**EXERCISE GOAL:** The answer must consist of every line from the data that holds "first".

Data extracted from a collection
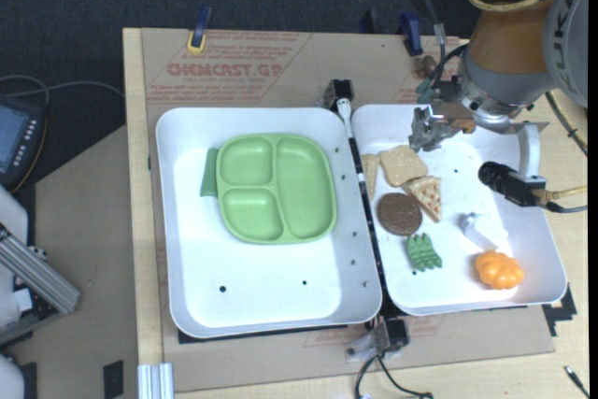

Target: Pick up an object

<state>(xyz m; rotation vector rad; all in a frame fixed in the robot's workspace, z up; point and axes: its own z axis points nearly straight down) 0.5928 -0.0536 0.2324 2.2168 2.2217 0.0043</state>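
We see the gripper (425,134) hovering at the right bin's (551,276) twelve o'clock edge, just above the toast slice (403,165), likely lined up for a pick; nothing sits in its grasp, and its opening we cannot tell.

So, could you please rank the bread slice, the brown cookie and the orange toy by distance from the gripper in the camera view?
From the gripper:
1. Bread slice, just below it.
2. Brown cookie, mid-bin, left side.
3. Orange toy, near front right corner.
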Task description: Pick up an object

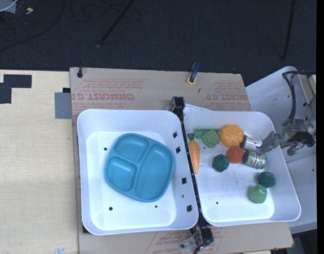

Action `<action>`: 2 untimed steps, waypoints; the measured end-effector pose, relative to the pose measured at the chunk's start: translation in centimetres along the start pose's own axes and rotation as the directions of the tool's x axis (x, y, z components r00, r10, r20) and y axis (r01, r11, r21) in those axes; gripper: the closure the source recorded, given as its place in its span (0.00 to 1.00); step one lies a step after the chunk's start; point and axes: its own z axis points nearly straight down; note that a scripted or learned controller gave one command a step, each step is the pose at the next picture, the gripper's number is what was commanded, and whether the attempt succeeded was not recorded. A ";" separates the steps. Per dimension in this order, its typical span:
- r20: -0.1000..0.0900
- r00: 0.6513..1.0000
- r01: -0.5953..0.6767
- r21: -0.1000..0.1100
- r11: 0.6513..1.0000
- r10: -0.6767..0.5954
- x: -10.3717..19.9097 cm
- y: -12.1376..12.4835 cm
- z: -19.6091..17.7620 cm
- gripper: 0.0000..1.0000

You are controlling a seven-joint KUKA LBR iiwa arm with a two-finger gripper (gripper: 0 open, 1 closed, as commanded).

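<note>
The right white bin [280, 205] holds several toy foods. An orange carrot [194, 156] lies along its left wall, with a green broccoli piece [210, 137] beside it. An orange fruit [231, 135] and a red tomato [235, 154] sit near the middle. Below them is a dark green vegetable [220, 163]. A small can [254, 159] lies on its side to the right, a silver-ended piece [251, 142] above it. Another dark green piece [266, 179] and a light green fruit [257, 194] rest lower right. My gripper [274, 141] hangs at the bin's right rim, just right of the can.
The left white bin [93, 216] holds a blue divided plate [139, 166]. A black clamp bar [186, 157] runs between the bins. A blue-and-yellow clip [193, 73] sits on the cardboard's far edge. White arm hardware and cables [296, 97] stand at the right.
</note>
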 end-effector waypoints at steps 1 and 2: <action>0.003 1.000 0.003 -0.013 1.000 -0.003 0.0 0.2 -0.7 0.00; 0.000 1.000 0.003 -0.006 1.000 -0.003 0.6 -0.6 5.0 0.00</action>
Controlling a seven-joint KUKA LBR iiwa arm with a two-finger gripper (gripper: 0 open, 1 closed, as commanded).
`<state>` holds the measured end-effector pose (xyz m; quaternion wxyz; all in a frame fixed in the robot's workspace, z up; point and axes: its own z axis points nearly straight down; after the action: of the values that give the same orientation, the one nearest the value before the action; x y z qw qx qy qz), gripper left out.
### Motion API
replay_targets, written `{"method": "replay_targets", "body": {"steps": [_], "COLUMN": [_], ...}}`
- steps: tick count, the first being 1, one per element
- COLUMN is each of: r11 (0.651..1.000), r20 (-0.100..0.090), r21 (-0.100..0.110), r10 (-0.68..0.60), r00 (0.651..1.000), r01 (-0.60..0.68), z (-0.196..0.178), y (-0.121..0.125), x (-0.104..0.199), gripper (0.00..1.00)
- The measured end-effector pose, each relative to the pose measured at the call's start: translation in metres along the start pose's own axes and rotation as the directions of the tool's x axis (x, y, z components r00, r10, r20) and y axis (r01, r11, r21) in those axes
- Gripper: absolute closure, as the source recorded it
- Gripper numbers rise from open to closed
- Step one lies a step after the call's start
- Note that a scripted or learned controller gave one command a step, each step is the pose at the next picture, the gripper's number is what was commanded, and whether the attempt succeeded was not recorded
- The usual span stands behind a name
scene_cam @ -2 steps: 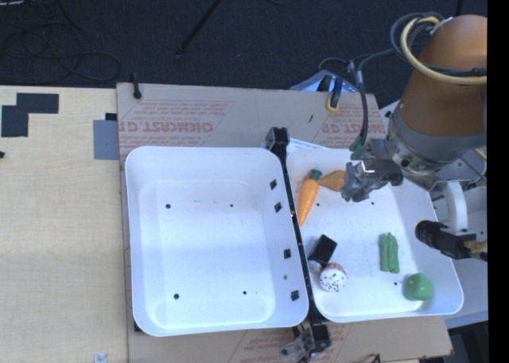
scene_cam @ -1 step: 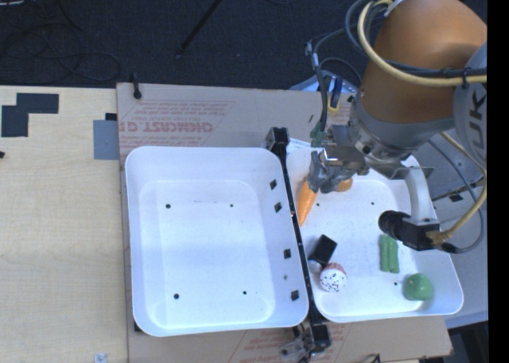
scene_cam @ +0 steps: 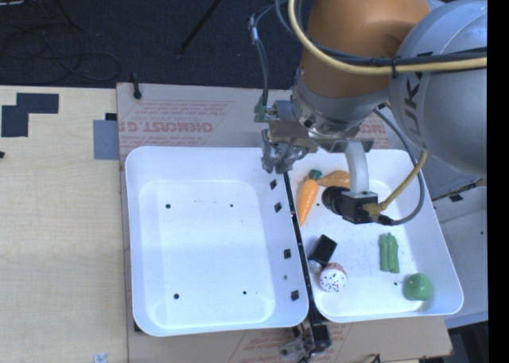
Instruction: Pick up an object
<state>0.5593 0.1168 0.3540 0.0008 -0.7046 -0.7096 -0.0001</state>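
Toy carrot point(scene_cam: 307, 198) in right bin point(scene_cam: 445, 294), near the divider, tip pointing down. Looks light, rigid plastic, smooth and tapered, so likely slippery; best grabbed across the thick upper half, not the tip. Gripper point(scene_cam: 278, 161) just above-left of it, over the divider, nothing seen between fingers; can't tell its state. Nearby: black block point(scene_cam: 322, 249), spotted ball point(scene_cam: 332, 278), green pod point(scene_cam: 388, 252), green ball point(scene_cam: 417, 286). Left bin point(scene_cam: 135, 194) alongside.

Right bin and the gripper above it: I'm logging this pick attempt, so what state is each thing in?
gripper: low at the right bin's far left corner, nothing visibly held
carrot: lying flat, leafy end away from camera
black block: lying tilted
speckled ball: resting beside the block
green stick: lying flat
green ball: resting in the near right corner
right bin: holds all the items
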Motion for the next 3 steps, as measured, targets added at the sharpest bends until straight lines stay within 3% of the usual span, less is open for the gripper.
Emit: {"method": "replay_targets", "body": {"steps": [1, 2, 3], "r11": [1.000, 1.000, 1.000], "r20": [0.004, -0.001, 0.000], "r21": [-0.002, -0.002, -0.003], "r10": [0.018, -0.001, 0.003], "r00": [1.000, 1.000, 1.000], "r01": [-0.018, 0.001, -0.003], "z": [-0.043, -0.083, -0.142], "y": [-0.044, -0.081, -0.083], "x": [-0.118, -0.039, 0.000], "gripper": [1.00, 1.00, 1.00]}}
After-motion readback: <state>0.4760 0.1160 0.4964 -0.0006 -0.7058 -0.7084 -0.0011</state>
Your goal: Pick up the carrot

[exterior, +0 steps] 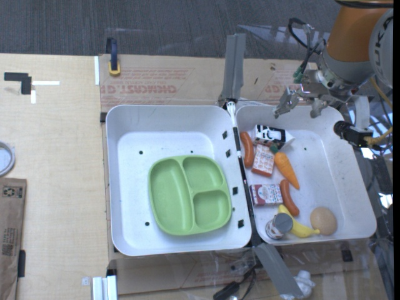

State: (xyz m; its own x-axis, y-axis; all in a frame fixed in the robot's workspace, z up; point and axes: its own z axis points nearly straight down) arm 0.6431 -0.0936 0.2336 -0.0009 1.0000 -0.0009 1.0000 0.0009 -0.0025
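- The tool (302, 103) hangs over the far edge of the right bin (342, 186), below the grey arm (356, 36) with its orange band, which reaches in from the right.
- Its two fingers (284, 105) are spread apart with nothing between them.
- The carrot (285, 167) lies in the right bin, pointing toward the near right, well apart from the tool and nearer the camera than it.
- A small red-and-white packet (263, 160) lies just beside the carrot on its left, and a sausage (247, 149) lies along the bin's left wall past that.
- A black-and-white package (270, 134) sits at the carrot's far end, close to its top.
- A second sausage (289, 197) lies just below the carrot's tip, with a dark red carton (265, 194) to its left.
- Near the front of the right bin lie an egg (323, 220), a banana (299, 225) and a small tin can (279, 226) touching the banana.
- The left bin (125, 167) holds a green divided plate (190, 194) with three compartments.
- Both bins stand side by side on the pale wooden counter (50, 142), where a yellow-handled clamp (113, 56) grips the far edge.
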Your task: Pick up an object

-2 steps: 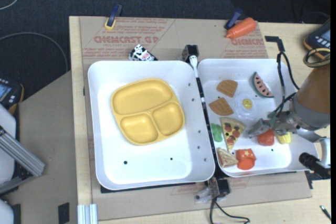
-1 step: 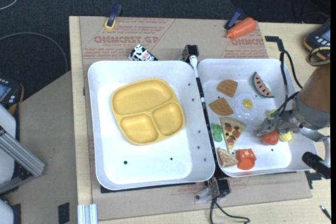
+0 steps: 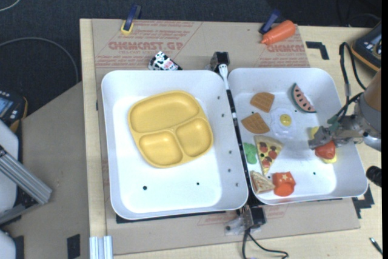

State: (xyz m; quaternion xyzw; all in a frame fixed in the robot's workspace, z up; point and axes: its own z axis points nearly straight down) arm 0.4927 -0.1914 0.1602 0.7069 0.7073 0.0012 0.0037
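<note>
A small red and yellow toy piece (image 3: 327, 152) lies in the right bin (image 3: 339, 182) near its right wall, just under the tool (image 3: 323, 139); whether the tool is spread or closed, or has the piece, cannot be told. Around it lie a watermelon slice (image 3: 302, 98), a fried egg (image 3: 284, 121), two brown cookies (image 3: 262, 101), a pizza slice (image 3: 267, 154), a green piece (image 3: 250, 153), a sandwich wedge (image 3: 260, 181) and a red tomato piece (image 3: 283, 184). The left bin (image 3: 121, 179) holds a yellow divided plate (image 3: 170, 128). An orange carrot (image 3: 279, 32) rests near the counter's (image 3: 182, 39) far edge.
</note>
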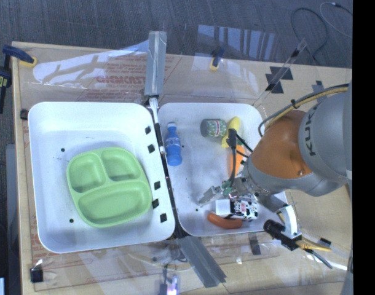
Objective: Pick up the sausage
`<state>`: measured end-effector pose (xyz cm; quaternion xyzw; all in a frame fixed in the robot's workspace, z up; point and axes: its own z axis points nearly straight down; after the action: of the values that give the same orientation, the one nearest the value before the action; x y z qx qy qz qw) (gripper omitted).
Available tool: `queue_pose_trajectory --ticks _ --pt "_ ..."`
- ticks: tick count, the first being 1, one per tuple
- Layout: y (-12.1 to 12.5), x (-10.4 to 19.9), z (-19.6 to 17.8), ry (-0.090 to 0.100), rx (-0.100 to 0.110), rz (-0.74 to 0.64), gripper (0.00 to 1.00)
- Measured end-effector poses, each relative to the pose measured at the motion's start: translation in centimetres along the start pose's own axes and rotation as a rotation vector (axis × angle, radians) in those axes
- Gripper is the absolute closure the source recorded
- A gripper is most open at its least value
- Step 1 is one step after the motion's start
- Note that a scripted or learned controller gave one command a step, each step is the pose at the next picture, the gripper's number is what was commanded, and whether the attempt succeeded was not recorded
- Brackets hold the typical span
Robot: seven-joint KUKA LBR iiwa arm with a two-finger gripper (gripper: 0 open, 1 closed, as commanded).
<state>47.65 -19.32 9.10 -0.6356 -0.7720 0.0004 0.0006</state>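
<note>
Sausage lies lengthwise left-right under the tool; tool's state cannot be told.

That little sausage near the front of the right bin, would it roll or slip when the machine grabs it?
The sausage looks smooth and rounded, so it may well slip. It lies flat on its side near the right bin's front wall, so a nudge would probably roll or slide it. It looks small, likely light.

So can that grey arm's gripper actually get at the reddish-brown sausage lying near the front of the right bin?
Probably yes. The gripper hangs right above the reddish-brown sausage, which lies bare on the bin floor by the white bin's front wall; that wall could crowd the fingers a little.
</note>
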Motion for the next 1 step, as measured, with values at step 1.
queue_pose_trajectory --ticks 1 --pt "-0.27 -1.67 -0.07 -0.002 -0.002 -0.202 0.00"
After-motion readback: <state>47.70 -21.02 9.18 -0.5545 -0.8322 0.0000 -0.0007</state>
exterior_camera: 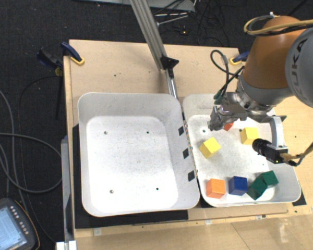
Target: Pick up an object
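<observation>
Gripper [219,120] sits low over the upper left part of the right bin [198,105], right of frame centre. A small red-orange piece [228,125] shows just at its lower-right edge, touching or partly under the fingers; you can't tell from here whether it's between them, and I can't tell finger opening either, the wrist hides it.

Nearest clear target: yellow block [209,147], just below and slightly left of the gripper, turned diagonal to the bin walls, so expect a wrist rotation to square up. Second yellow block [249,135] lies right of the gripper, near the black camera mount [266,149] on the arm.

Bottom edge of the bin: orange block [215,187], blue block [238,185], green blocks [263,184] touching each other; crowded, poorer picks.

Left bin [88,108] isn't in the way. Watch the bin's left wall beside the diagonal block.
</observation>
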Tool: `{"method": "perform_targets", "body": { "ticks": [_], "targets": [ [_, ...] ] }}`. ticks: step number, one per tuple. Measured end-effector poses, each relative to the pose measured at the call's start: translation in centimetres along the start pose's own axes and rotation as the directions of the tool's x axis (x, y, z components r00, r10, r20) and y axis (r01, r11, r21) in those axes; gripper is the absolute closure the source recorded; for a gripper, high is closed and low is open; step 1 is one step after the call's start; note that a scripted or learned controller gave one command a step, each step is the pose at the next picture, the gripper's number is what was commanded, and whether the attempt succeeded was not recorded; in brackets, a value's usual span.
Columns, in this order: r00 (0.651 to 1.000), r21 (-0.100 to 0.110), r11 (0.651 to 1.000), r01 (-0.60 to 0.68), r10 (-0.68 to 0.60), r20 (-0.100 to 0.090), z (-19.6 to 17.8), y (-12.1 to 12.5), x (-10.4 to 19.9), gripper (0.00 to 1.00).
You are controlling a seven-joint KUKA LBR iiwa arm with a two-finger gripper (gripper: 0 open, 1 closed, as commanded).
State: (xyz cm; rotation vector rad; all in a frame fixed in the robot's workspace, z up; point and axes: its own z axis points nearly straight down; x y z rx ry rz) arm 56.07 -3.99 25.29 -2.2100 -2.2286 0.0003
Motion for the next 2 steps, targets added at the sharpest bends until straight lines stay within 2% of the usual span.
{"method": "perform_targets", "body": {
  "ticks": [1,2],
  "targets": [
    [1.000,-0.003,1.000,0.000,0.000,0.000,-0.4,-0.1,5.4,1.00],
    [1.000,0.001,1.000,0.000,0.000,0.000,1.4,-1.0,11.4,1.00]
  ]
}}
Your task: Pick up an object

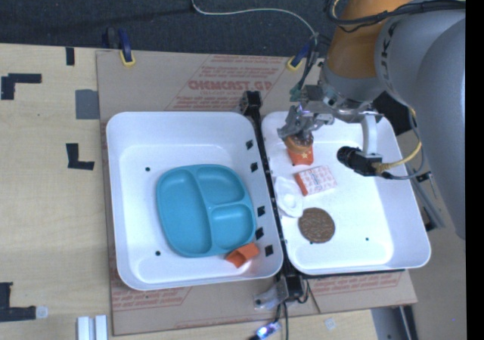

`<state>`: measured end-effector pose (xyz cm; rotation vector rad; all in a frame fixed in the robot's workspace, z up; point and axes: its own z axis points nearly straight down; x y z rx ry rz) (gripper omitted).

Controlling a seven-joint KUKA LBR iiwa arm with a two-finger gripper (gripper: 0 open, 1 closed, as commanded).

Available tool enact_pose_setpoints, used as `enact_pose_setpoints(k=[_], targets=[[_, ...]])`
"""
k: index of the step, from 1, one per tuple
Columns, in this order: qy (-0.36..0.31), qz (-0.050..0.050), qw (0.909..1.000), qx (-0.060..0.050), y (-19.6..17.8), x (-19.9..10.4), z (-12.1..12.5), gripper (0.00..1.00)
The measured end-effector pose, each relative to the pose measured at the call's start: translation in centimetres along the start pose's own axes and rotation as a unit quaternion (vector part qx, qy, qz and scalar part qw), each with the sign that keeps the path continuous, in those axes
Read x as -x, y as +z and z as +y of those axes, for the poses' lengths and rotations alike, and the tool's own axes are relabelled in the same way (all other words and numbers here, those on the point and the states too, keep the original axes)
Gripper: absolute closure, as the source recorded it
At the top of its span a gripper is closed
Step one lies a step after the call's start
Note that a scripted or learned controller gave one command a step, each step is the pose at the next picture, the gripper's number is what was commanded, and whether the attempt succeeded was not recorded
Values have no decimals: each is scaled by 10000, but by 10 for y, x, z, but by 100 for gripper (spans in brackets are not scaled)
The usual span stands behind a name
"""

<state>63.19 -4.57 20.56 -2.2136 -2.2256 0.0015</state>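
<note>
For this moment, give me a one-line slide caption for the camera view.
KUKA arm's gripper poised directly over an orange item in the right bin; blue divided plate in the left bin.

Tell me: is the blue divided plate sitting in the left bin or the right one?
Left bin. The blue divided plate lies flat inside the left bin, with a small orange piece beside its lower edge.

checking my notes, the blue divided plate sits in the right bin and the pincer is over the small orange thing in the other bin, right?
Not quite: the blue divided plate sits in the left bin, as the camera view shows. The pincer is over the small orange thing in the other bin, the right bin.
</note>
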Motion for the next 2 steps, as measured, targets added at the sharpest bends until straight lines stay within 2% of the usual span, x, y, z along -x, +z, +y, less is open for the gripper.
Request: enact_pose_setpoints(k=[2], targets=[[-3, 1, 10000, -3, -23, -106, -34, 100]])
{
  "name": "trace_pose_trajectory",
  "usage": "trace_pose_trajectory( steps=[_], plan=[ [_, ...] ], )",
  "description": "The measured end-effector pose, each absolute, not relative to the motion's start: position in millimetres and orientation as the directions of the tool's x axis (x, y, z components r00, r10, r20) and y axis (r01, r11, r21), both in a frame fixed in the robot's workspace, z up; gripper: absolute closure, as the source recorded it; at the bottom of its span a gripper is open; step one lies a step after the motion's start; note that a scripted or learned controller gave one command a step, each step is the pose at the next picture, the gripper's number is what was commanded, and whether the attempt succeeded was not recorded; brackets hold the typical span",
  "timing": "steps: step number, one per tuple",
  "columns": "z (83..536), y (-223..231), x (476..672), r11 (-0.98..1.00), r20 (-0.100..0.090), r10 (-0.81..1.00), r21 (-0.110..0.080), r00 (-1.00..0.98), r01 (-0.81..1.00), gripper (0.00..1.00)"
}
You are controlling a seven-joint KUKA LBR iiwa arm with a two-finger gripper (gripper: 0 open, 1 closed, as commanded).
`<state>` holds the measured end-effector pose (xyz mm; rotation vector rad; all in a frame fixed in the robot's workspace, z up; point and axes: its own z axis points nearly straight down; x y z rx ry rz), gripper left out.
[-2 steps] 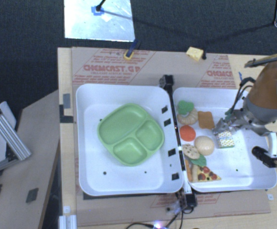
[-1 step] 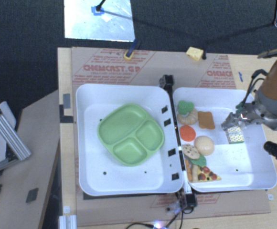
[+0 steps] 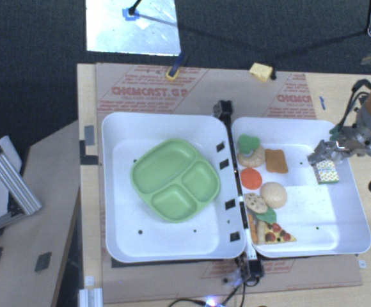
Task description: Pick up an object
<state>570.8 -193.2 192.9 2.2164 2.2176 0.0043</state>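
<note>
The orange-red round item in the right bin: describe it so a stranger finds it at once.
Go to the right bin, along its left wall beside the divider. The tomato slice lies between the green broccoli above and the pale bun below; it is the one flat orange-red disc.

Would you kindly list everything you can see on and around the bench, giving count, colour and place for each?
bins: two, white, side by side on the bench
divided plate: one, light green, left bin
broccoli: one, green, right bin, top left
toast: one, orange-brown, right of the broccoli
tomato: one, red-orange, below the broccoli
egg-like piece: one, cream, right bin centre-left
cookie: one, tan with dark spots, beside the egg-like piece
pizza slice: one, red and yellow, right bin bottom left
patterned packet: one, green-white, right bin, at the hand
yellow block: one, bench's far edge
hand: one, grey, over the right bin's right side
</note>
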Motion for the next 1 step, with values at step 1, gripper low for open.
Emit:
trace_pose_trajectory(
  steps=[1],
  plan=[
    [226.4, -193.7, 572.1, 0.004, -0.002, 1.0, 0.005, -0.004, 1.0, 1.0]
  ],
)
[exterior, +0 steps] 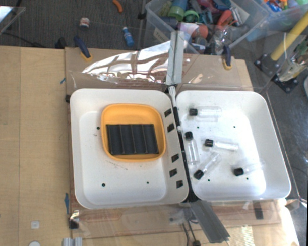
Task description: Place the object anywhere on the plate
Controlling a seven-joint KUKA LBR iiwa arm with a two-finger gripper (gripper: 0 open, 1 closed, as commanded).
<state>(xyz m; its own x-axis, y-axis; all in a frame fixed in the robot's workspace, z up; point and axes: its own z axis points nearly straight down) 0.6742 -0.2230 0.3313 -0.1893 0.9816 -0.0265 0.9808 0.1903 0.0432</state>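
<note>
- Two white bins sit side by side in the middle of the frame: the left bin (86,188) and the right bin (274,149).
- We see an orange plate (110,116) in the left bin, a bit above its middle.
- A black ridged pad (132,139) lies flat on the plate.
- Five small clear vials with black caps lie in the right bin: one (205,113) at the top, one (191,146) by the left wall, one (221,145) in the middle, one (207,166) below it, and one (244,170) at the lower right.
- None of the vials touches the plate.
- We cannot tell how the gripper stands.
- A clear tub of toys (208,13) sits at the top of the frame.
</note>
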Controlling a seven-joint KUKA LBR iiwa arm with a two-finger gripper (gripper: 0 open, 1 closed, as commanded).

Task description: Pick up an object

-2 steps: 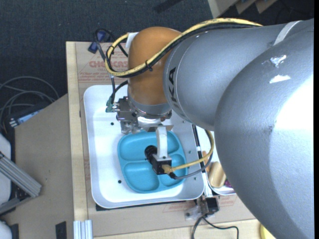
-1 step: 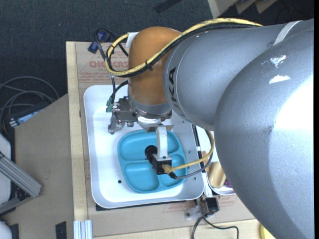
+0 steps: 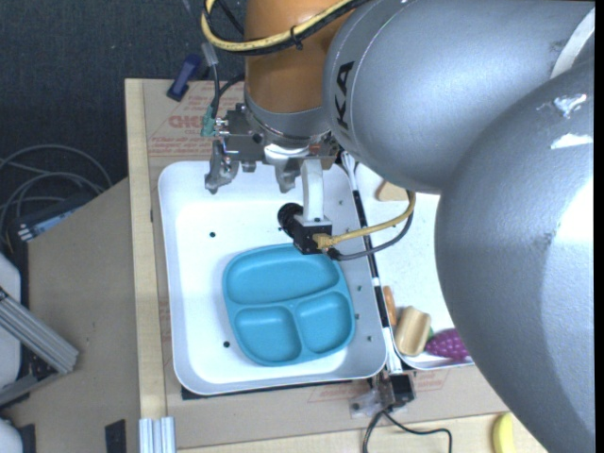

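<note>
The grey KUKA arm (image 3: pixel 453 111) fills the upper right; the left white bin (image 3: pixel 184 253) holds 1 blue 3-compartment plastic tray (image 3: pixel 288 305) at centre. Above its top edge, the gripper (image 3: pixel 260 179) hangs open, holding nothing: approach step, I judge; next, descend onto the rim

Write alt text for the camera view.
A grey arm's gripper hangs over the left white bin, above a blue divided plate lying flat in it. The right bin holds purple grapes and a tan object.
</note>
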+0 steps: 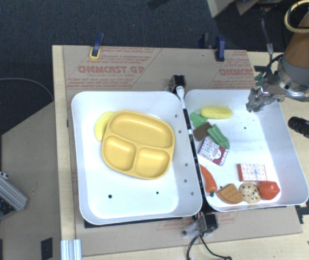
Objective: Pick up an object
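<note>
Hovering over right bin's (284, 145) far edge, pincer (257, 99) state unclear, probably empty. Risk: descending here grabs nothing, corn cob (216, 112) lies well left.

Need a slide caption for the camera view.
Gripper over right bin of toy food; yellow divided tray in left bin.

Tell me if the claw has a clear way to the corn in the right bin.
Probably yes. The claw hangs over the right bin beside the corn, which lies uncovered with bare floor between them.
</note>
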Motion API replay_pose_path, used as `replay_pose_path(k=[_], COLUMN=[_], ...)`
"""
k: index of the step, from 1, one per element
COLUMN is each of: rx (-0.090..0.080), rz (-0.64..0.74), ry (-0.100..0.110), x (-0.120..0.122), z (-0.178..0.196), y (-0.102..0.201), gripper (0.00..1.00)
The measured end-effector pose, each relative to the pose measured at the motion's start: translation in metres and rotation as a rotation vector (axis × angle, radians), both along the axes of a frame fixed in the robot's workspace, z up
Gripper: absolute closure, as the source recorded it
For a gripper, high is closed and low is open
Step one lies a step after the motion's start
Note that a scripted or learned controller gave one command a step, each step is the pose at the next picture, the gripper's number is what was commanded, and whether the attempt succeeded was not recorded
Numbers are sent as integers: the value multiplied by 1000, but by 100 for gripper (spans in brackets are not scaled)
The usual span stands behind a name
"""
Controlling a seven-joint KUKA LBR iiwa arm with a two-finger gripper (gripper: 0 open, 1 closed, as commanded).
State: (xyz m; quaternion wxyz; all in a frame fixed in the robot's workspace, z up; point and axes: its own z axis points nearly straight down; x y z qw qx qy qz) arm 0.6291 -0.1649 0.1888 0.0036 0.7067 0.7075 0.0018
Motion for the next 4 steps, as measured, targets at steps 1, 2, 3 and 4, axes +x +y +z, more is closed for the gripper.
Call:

**RESPONSE TO THE EXERCISE:**
- steps: tick count, the first being 1, one per element
- ticks: tick count, the first being 1, one per tuple

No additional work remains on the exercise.